Gratz v. Bollinger Case Brief

Summary of Gratz v. Bollinger, 539 U.S. 244 (2003)

Facts: 2 White residents of MI applied to the U of M and were denied admission by the University’s Office of Undergraduate Admissions-OUA. The OUA Counselors used the schools guidelines in rendering the decisions. OUA relies on a number of factors, including race. Students representing racial minority groups are considered “underrepresented minorities" and OUA admits almost every qualified applicant from this classification. In 1995 and 96 applicants were subject to different admission outcomes based on race or ethnic status. Gratz’s racial and academic score placed her w/i a category calling for postponed decision, but a minority applicant w/ same academic score required admission. 1997 OUA changed policies where applicants rec’d points which disfavored Hammacher over a similarly situated racial minority. 1999-2000 underrepresented minorities were automatically awarded 20 out of 150 points, plus ARC review.

Issue(s): Whether the U of M’s use of racial preferences in undergraduate admission violates the E P Cl of the 14th?

Holding: Yes, b/c the U’s use of race in its current freshman admission policy is not narrowly tailored to achieve respondent’s asserted compelling state interest in Diversity, the policy violates E P Cl of 14th as well as Title VI 42 U.S.C. 1981.

Procedure: On Cross Summ J, D Ct upheld OUA guidelines and granted Pet students motion regarding undergraduate admission program from 1995-1998; granted Resp motion re: program from 1999-2000. On Interlocutory Ct App, en banc, heard the case but did not issue decision yet.
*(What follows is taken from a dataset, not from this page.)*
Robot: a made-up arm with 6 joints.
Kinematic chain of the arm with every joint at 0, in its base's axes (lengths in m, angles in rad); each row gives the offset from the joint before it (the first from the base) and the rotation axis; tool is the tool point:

US S.Ct Reversed portion of decision upholding Respond’s Summary.

Rule(s): 14th

Rationale: The admission Policy has not individualized considerations when every minority applicant is given 1/5 of the total points required and non-minorities are not given the same amount. The only individualized consideration given is the factual review by ARC to determine whether an applicant is an underrepresented minority. An award of 20pt makes race a decisive factor.

PROBLEMS: An extremely talented artistic student would get 5 pt max; program is not consistent w/ Harvard’s selection process–not dependent on race, but associated with it. OUA doesn’t consider different backgrounds, experiences, and characteristics of students; and “Flagging" by ARC would never result in a non-minority with excellent academics being reviewed.

Pet’s A: 1) Court only sanctioned the use of racial classifications to remedy i/d discrimination, but Resp never based their case on that restricted use; 2) Diversity employing racial preferences is too open-ended, ill-defined, and indefinite to constitute a compelling state interest capable of supporting narrowly tailored means; and 3) Even if U’s interest is compelling, D Ct C: that the use of race is narrowly tailored is wrong b/c the guidelines do not resemble Bakke’s permissible use of race or ethnicity.

Resp’s A: U’s current admission program is narrowly tailored and avoid the problems U of C program that was rejected in Bakke–set aside pool of seats using numeric ratio based on race. Here, OUA relies on an individualized set of considerations for admission which is reviewed by ARC. The sheer volume of applications and the applicants’ information make it impractical for the school to use the system upheld in Grutter.